Thanks to the generous support of the Southeastern Section of the American Urological Association, Dr. Maggie Lovin had an outstanding experience in Ulaanbaatar, Mongolia, where she worked with local urologists and patients at the National Center for Maternal and Child Health from October 20-28, 2018.
Dr. Lovin shares her experience:
“Our team was composed of two pediatric urologists, Dr. Carlos Angel and Dr. Angela Arlen and two pediatric anesthesiologists, Dr. Scott Stenquist and Dr. Laurie Steward, and myself. Our group bonded immediately, making working together effortless and enjoyable.
“We were hosted by the Pediatric Urology Department at National Center for Maternal and Child Health under the direction of Dr. Kurelbaatar Lkhagvademberrel. The 1500 bed hospital in the capital city is the main government referral hospital in Mongolia and provides free medical services to its patients through the national government insurance plan. There are six pediatric urologists serving approximately 1.2 million children in the country.
“After our flights, we got to work immediately the day we arrived to Ulaanbaatar. We conducted a busy 40 patient clinic that Sunday afternoon, booking 28 cases for the following week’s operating room schedule. We encountered a great variety of disease pathology including proximal hypospadias, ureteropelvic junction obstruction (UPJO), vesicoureteral reflux (VUR), urethral stricture, nephrolithiasis, epispadias-exstrophy complex, posterior urethral valves and disorders of sexual differentiation. We concluded our clinic Monday around mid-day, seeing 81 children in total.
“Monday afternoon, we began our surgical cases. We operated simultaneously with two surgical teams in separate operating rooms. This allowed ample time to teach the Mongolian surgeons the intricacies of several pediatric urologic procedures. The pediatric urologists were very eager to learn, and their enthusiasm for the workshop and their patients alike was contagious. In addition, this trip would not have been possible without our incredibly hard working operating room team, including the anesthesiologists, nurses and surgical scrub technicians. Together, we were able to treat several children with proximal hypospadias, ureteropelvic junction obstruction, vesicoureteral reflux and posterior urethral valves.

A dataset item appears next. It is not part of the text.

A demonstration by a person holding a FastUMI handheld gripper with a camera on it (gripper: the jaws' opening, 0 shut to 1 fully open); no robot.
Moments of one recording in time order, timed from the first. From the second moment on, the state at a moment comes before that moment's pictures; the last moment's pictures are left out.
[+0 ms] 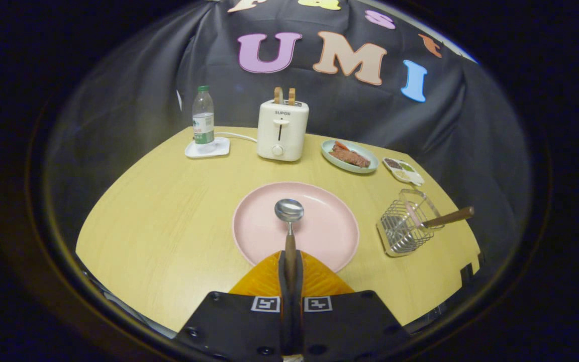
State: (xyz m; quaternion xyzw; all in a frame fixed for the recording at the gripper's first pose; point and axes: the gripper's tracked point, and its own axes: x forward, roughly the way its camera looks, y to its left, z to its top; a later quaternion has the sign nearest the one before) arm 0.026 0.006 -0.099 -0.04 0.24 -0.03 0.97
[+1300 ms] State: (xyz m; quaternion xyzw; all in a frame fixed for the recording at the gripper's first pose) arm 0.049 -0.152 -0.022 0.32 0.39 -0.36 0.78
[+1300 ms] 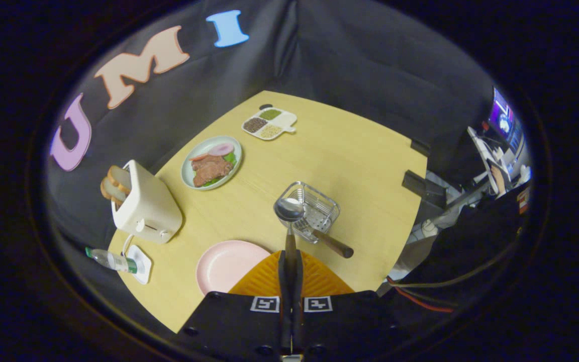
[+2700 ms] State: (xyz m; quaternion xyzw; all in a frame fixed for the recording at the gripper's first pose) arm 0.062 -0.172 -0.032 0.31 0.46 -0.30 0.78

“On the last day of the workshop, we made rounds handing out soccer balls and toys to our patients to thank them for allowing us to be a part of their journey. The Mongolian parents presented us with Mongolian cashmere scarves and a traditional Mongolian game to thank us for helping their children. It was very touching to see people with so little to give, give so much.
“The Mongolian pediatric urologists made a conscious effort to make us feel at home in Ulaanbaatar. We worked hard all week, but took the afternoon of the last day off to have some fun. The Mongolian urologists took us sightseeing in the countryside. We rode camels, held eagles, and visited the Genghis Khan equestrian statue. The day ended with a Mongolian barbeque with our entire team.
“While this was my first global health mission, it certainly will not be my last. The people I met and the experiences I had in Mongolia have made an everlasting impact on my life. While there is great need for further pediatric urologic care in Mongolia and worldwide, organizations such as IVUmed are helping to bridge that gap. I would like to thank IVUmed and my physician mentors for this opportunity and I hope to use this experience as a stepping-stone to a lifelong commitment to international service.”